TASK DIRECTIONS - Copy each line of the entries that contains the word "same".

[Saved entries]
--------------------------------------------------

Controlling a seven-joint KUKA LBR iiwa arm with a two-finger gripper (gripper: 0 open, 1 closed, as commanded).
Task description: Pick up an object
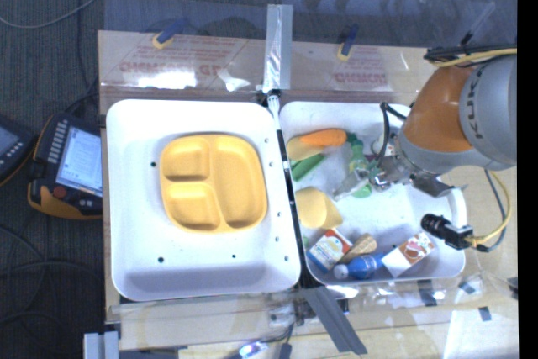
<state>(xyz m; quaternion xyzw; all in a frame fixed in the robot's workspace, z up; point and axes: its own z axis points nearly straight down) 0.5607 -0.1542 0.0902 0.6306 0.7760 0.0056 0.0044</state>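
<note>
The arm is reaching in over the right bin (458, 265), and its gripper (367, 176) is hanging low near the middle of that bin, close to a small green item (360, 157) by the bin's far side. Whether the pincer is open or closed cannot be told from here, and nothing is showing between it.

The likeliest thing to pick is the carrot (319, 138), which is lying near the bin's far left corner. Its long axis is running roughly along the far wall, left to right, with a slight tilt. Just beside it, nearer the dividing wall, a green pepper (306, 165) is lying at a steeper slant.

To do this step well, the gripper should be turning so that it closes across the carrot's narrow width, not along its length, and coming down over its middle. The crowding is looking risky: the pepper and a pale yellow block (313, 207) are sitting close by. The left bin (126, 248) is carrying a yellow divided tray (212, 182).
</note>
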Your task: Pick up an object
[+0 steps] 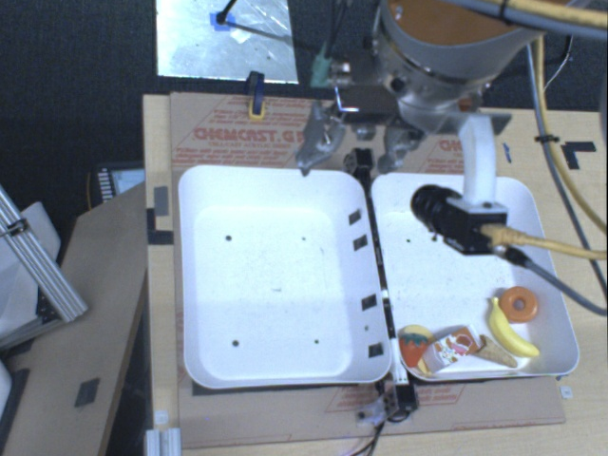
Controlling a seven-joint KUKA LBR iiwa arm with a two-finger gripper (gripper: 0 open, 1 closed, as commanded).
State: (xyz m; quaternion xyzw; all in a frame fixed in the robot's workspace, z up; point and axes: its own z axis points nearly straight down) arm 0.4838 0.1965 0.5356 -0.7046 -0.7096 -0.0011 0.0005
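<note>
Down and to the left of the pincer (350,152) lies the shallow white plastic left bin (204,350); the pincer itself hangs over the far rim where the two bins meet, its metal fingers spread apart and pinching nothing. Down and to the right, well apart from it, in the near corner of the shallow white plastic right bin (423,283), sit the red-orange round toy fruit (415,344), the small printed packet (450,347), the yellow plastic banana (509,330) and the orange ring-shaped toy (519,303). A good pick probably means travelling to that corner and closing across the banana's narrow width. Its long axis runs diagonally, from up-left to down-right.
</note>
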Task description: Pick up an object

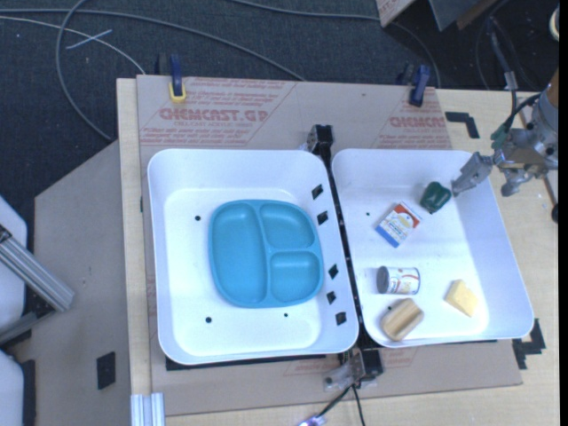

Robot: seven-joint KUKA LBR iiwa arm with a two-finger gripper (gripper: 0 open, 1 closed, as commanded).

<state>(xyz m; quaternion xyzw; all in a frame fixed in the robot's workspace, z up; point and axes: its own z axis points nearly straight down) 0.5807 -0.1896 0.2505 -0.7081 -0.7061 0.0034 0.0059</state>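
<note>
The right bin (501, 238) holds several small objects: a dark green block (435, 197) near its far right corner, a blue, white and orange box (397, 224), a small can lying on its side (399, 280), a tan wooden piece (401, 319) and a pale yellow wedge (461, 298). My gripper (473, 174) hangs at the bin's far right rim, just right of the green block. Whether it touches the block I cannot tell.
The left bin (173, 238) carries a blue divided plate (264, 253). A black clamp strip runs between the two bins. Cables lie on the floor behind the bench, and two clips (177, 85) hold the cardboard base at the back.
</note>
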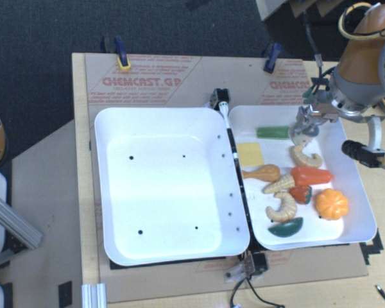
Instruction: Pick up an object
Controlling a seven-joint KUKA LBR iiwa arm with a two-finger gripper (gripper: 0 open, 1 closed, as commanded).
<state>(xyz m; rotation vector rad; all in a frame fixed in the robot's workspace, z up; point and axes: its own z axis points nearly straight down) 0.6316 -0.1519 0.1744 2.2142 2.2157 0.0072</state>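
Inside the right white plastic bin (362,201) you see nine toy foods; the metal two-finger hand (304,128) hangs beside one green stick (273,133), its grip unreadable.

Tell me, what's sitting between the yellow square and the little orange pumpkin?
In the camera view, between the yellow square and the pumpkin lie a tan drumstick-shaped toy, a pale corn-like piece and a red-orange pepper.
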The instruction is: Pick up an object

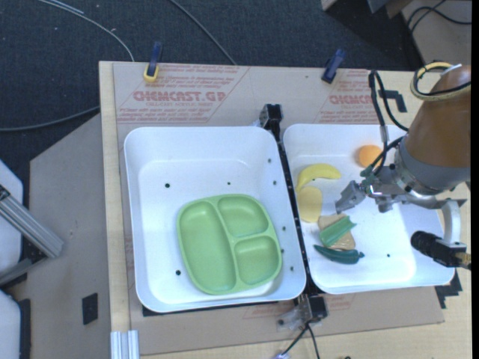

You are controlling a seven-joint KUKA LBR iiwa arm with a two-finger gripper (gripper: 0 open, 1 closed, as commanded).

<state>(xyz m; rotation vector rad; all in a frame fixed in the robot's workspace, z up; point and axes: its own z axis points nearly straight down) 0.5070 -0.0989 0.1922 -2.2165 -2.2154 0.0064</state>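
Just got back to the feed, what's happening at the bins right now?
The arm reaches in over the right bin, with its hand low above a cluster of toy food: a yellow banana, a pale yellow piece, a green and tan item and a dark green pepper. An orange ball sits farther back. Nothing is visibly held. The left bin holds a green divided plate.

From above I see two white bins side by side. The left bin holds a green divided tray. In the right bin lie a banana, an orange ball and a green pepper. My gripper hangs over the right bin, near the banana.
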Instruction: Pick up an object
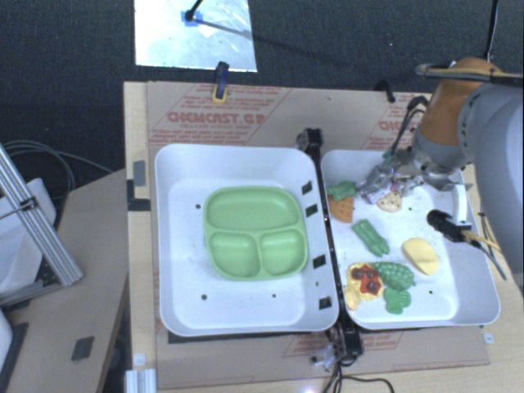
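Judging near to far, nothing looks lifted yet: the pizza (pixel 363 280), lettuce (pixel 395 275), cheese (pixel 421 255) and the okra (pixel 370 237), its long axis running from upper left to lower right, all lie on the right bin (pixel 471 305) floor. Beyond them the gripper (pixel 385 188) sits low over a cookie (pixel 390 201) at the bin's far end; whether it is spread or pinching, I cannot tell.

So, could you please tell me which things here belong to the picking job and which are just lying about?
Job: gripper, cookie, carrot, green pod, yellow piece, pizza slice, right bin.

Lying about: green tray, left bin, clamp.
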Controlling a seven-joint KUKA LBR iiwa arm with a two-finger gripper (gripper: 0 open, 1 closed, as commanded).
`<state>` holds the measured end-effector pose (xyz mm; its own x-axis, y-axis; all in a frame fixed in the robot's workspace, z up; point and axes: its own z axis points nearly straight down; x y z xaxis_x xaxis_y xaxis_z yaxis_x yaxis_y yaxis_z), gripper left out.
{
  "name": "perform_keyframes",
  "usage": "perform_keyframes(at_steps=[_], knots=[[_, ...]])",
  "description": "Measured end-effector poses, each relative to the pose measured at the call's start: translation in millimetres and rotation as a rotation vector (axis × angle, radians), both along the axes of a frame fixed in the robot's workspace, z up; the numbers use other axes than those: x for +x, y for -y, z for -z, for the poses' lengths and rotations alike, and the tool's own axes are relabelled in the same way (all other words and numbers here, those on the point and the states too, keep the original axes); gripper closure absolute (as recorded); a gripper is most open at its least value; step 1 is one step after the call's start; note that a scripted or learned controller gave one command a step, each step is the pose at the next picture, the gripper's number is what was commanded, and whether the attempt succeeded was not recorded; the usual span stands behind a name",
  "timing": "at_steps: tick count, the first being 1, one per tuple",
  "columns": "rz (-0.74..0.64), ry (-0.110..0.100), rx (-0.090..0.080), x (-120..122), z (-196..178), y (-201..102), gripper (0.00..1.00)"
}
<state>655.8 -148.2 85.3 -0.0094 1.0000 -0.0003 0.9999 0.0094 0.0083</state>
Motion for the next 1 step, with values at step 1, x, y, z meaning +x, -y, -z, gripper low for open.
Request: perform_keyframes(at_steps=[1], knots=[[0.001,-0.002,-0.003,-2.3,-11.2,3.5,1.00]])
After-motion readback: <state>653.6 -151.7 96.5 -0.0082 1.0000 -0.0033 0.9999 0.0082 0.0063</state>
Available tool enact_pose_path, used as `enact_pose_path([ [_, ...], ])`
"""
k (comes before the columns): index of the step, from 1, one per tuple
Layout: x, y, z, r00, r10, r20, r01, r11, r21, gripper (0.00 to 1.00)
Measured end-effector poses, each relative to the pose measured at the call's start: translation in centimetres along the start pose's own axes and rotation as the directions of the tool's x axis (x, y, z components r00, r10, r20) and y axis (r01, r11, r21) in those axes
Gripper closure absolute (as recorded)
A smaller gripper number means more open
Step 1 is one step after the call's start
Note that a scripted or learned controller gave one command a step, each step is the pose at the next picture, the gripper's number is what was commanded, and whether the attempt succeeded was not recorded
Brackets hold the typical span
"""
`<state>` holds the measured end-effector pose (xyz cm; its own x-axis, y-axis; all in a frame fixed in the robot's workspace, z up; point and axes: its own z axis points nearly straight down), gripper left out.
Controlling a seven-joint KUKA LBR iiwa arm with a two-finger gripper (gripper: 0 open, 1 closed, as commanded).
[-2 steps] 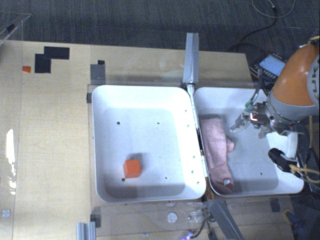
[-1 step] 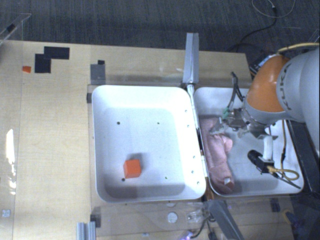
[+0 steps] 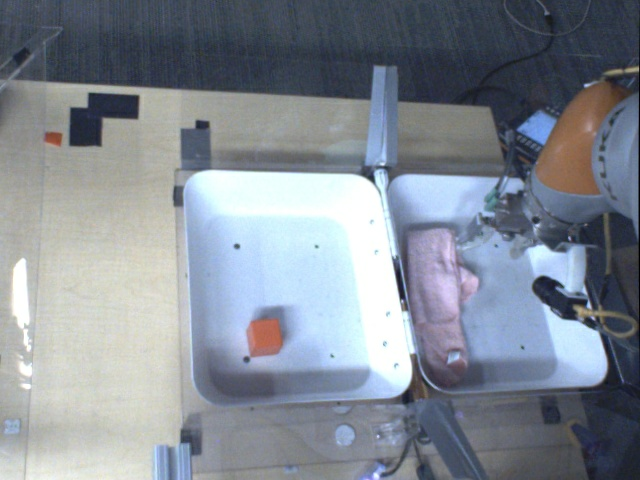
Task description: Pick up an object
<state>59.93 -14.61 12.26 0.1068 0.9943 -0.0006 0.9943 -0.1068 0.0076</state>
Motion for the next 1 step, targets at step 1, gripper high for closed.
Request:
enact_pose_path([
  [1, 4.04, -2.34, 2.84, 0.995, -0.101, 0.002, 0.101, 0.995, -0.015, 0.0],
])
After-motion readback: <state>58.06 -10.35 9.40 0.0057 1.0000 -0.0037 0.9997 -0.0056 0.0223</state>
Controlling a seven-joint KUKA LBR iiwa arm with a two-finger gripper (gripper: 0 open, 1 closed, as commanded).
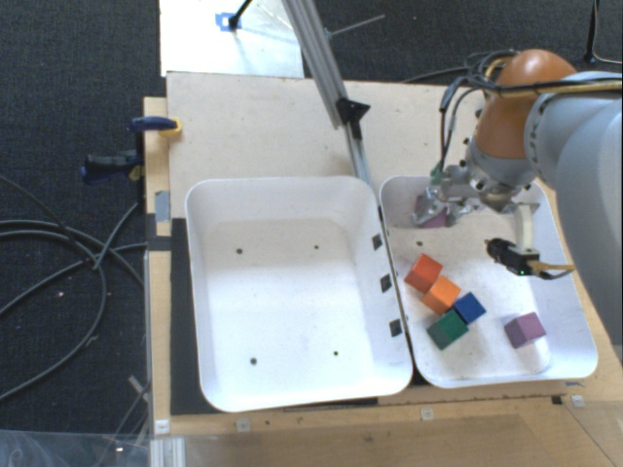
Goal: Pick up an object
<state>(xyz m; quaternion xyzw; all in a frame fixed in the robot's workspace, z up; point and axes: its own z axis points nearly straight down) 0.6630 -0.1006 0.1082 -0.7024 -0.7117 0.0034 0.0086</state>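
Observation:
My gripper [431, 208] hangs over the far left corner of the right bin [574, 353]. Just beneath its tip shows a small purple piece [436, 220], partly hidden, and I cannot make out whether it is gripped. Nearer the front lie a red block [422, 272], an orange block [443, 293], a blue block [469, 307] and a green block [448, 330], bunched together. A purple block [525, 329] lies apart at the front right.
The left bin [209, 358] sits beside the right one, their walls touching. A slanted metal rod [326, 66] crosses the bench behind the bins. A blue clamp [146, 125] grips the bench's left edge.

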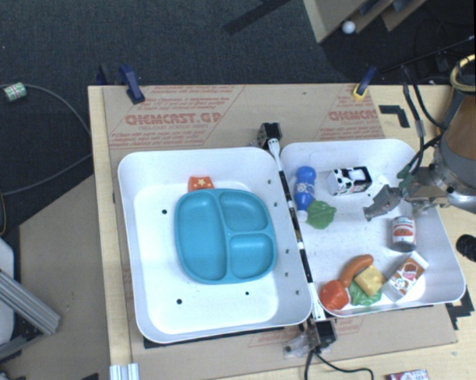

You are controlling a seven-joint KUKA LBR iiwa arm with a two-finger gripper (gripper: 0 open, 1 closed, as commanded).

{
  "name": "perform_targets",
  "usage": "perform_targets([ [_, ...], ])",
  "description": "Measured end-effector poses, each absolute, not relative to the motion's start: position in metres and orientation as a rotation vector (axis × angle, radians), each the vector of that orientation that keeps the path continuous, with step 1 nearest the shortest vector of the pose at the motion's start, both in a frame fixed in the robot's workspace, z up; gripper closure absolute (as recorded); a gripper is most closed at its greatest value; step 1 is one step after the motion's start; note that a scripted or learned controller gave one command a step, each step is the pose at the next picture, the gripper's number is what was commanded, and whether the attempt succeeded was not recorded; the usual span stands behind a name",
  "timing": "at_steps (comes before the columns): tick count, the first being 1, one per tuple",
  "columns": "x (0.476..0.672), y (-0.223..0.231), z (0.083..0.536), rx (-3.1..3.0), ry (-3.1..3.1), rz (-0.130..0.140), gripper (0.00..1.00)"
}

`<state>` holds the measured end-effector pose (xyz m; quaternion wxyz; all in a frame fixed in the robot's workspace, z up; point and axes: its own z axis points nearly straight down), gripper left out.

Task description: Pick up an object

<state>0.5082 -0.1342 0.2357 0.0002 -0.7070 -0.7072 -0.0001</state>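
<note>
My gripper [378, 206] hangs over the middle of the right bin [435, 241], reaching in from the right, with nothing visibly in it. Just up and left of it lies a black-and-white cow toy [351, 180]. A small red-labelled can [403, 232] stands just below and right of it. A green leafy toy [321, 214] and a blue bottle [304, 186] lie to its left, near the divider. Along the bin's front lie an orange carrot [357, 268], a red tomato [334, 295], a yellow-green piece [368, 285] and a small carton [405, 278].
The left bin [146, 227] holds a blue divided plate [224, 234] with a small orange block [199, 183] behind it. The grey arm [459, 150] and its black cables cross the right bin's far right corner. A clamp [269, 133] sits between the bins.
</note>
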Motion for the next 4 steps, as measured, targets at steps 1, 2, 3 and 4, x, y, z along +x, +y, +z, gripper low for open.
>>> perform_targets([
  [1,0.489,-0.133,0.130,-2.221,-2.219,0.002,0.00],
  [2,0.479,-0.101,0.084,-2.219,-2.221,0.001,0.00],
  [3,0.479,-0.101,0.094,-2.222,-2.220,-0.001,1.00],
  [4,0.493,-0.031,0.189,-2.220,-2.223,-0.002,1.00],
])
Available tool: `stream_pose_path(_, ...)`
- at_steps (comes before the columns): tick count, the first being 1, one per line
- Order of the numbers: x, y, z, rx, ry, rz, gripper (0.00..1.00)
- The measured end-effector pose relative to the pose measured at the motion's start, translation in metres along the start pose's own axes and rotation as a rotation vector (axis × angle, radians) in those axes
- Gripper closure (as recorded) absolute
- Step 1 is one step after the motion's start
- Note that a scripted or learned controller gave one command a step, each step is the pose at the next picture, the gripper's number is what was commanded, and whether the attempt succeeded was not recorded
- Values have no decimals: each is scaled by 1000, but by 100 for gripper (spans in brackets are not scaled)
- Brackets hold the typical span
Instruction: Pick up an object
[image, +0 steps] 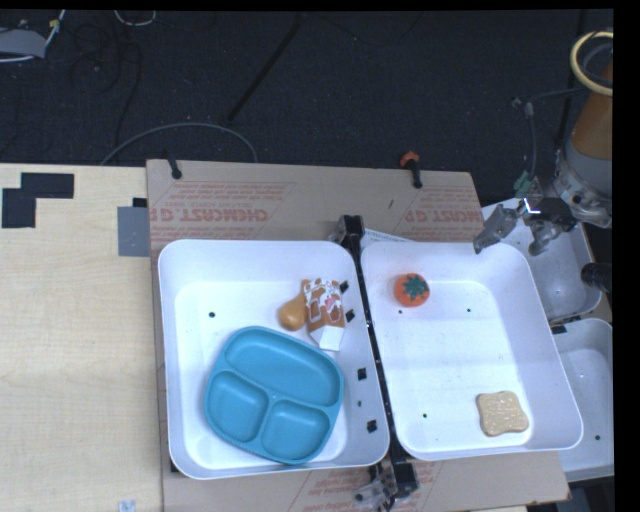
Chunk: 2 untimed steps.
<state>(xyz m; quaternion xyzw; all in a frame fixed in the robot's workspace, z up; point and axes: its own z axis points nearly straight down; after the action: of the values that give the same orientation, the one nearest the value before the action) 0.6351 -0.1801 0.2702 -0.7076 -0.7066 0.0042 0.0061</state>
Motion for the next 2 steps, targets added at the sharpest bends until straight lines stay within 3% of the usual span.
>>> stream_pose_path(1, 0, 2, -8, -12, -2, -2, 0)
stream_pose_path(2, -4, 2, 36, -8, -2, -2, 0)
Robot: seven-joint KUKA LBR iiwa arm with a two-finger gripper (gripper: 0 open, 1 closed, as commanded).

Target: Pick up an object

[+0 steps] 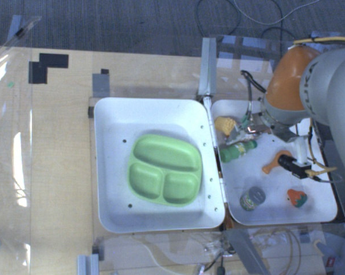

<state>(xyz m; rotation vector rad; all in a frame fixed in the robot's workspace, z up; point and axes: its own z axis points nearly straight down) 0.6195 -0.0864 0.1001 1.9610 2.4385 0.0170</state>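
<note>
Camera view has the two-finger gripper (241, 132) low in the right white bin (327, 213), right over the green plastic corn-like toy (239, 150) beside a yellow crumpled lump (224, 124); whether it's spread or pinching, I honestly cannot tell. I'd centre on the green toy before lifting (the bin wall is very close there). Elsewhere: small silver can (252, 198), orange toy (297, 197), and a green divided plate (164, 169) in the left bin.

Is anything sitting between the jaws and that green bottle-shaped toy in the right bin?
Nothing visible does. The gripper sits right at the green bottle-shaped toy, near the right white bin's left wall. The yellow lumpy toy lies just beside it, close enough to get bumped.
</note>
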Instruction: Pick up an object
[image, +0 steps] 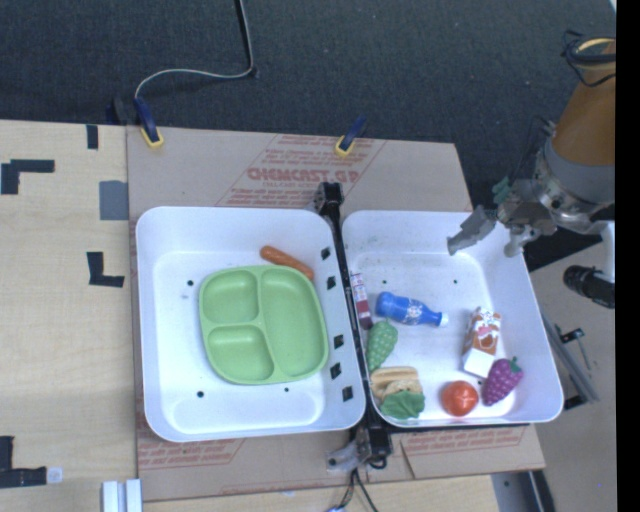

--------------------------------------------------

ANSWER BELOW -
  "description": "Measured end-effector poses, each relative to the pose measured at the call's start: translation in millimetres and rotation as a rotation vector (axis × angle, radians), both along the axes of a frame fixed in the robot's workspace, z up; the numbers use other axes than those: x for +x, y for -y, z for -z, for the poses' lengths and rotations alike, and the tool's own axes are relabelled in the same way (all other words and numbers here, those on the point and the states too, keep the original axes); gripper closure absolute (as recorded); a gripper is most open at its least value; step 1 is one step after the call's start; note that a scripted or learned controller gave one command a step, each step is the pose at the next picture, the gripper's number is what was commanded, and whether the attempt succeeded was not recorded; the usual span stands behind a name",
<state>(xyz m; quaternion xyzw; all in a frame fixed in the robot's workspace, z up; point and axes: its own z axis points nearly straight down; after the action: of the values that give the same orientation, the one nearest the value before the action) 0.6351 -0.1801 0.2702 -0.7076 -0.7066 0.0042 0.0061</state>

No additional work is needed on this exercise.